Family Size: Engineer a new variable, FamilySize that simply sumbs the number of siblings and parents for each passenger.

#titanic_full$FamilySize=NA
#for(i in 1:nrow(titanic_full)){
#titanic_full$FamilySize[i]=sum(titanic_full[i,'SibSp']+titanic_full[i,'Parch'])
#}


#titanic_full$FamilyF=as.factor(titanic_full$FamilySize)
#titanic$FamilyF=titanic_full$FamilyF[1:891]
#titanic_testing$FamilyF=titanic_full$FamilyF[892:1309]

Previously, we treated age as a factor and hence NA were a special category. Now, instead we attempt to model Age using other variables such as pclass, Siblings, etc. We will compare this with our previous estimate.

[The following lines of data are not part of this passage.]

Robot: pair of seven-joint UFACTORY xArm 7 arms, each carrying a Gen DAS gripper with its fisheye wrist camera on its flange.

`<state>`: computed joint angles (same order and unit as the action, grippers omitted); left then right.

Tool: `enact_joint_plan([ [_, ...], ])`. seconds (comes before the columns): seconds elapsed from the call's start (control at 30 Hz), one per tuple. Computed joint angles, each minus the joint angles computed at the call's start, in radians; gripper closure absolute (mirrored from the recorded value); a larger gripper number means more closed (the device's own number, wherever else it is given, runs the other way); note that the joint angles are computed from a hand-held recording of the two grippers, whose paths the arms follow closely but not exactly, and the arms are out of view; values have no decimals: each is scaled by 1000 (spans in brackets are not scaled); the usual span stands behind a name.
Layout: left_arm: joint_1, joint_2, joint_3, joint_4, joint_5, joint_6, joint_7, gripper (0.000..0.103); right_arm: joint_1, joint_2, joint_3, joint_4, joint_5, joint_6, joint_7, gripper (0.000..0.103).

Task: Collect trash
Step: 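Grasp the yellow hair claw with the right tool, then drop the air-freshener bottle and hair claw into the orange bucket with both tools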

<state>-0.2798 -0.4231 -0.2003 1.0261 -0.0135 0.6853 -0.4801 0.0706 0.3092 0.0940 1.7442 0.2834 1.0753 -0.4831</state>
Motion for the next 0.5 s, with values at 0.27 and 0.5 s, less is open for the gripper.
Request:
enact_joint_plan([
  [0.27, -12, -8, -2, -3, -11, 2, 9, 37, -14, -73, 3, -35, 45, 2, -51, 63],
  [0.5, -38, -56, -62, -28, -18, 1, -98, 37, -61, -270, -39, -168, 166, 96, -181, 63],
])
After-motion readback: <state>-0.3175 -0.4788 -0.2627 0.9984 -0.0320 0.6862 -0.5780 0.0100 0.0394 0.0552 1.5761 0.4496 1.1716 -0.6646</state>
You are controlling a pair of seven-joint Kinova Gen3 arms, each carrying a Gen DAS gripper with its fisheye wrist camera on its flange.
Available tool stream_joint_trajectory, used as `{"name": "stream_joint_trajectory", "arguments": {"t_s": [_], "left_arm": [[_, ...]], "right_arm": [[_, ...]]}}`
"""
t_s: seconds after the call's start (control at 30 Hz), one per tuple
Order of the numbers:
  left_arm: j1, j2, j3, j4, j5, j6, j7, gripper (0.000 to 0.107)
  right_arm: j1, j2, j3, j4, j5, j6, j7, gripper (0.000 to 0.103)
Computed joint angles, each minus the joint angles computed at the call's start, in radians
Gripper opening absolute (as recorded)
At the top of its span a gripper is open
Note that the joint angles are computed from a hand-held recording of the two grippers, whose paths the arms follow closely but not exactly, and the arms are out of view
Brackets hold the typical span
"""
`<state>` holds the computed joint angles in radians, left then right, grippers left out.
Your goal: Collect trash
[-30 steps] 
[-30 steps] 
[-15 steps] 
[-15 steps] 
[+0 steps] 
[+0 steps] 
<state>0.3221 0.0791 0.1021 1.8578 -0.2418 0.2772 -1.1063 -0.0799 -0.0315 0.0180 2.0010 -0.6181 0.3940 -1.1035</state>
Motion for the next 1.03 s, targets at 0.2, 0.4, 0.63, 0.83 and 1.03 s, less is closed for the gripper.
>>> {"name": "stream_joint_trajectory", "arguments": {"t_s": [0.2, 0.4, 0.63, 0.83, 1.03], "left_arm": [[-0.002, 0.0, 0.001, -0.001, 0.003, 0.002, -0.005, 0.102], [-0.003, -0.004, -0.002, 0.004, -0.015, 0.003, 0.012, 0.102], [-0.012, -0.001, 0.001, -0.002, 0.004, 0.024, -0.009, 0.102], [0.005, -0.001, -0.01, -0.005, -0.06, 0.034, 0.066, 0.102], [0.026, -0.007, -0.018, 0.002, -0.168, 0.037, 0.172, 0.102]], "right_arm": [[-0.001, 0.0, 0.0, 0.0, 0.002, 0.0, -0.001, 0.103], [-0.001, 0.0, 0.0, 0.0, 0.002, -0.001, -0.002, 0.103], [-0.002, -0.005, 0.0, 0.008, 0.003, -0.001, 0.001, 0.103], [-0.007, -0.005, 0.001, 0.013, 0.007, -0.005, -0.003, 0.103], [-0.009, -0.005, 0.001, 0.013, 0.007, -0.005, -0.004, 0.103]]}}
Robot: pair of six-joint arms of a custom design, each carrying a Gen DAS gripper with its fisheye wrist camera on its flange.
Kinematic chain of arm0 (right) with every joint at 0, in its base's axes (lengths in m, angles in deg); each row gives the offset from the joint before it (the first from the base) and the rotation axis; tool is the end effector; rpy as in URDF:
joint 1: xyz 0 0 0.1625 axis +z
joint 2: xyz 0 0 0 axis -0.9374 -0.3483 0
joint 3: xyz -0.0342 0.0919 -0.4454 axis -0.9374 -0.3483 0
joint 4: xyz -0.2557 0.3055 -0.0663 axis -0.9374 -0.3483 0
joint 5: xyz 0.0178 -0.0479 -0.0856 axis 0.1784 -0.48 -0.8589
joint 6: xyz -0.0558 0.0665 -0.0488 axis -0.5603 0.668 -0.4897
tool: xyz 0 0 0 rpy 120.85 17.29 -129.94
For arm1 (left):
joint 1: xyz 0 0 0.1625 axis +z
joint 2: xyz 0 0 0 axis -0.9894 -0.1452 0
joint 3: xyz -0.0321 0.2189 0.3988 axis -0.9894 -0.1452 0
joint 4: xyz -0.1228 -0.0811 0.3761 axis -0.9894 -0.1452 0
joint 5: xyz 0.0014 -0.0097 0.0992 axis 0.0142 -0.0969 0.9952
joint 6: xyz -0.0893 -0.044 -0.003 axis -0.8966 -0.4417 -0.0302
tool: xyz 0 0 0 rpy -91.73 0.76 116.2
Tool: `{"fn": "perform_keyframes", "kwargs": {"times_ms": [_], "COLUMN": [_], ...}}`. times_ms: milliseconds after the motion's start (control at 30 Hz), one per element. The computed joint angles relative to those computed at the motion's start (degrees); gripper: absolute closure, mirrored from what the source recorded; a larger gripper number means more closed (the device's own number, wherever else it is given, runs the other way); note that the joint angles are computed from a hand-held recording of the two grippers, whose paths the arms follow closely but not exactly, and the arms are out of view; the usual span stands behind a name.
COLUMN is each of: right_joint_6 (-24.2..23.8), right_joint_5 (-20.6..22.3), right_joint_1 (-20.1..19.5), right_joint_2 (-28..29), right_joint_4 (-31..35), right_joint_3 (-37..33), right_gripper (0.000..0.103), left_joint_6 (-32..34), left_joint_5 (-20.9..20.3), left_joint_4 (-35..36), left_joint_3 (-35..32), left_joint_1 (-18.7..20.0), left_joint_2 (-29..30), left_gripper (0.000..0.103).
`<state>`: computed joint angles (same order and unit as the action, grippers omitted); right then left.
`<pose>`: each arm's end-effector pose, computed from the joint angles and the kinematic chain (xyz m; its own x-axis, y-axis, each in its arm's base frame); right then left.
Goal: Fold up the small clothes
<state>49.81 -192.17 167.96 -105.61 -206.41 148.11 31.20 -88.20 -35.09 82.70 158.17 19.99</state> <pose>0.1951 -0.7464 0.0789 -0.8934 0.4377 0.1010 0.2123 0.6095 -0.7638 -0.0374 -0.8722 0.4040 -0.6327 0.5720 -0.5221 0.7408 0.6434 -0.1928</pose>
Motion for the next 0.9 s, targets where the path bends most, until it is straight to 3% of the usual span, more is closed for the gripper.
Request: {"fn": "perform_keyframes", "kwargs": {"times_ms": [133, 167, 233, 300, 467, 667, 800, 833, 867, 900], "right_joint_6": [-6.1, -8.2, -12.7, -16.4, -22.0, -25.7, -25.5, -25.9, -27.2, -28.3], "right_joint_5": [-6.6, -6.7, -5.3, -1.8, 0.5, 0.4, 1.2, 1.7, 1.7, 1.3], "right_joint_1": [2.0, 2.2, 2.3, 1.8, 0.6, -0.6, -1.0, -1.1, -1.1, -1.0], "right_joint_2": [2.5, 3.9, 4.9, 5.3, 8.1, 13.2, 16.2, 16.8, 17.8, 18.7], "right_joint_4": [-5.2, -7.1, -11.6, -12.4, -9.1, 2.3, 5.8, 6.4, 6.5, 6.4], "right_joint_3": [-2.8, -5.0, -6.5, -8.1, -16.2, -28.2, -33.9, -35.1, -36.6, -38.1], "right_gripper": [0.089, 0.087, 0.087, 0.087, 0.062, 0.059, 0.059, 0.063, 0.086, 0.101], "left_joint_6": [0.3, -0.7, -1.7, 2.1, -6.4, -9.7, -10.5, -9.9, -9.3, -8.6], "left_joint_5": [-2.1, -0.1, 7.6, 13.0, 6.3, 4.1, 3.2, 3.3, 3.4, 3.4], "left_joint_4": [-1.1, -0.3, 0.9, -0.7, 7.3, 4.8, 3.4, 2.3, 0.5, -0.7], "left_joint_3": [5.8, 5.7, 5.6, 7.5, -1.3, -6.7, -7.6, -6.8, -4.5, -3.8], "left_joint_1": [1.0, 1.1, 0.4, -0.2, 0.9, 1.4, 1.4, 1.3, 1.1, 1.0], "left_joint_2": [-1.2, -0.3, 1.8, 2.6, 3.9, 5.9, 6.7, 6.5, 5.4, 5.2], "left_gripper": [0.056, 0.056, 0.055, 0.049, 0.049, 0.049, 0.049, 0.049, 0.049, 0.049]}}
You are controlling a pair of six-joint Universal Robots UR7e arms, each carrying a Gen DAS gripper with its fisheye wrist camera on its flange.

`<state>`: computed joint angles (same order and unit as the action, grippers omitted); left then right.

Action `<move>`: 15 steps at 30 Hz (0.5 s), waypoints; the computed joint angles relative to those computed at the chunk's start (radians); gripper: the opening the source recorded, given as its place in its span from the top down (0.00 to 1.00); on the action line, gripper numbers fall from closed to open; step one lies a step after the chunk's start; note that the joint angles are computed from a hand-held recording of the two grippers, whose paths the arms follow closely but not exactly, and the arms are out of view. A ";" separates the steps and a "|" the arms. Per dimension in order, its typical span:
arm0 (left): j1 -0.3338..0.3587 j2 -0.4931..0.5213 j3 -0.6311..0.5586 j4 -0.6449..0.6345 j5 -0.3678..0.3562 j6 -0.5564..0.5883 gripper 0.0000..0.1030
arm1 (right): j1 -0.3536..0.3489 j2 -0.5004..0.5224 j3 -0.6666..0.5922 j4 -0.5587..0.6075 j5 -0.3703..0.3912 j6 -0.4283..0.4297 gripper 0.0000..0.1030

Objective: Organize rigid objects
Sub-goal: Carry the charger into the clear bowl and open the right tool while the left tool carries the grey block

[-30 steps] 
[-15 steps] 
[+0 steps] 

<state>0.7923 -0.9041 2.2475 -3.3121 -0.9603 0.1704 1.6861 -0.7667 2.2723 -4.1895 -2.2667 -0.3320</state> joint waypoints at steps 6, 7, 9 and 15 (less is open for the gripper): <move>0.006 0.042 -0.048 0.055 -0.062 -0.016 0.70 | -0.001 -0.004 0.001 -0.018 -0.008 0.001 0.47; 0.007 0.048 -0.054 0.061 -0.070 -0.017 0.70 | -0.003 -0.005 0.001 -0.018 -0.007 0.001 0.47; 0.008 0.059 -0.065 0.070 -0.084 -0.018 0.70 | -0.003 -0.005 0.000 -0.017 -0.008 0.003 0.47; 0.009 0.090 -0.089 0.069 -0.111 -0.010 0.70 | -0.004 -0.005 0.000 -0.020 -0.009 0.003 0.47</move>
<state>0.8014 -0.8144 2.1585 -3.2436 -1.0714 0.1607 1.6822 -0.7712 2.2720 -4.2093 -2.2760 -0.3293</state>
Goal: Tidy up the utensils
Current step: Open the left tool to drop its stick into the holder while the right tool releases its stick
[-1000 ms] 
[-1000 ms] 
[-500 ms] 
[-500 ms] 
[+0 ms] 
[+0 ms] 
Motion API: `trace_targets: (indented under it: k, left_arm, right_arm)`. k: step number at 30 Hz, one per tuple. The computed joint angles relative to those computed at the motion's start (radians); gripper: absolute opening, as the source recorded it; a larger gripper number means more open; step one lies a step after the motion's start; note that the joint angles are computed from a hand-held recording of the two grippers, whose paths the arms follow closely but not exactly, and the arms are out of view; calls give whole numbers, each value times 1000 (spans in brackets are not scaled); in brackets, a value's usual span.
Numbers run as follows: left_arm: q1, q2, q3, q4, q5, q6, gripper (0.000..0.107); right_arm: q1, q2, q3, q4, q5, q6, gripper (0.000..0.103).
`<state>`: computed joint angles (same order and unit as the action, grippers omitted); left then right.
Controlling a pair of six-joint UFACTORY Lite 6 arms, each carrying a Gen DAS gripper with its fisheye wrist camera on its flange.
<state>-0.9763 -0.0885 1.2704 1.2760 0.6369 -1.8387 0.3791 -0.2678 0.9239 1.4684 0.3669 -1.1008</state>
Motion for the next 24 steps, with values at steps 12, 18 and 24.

#titanic_removena=titanic_full%>% #Keep only non NA observations of Age
 # filter(!(is.na(titanic_full$Age)))

#titanic_na_age=titanic_full%>%
 #filter(is.na(titanic_full$Age))


#titanic_testing_na=titanic_testing%>%
 # filter((is.na(titanic_testing$Age)))

#model_age=caret::train(Age~Title+SibSp+Parch,method='rf',trControl=fitControl,data=titanic_removena,tuneLength=5) #Model age using random forest


#new_pred=predict(model_age,titanic_na_age)


#titanic_full$Age[which(is.na(titanic_full$Age))]=new_pred

#titanic=titanic_full[1:891, ]
#titanic_testing=titanic_full[892:1309, ]

#titanic$Survived=as.factor(titanic$Survived)

#model_surv=caret::train(Survived~Sex+Age+Pclass+SibSp+Fare+Title,method="glm",family="binomial",trControl=fitControl,data=titanic)



#pnew=predict(model_surv,titanic_testing)

Other Models

#Other models we can try but gave lower accuracy, K-Nearest Neighbour, Random Forset and Desicion Trees

#model_titanic3=caret::train(Survived~.,data=training,method='knn',trControl=fitControl)


#model_titanic4=caret::train(Survived~.,data=titanic,method='rf',trControl=fitControl)


#model_titanic5=caret::train(Survived~.,data=titanic,method='rpart',trControl=fitControl)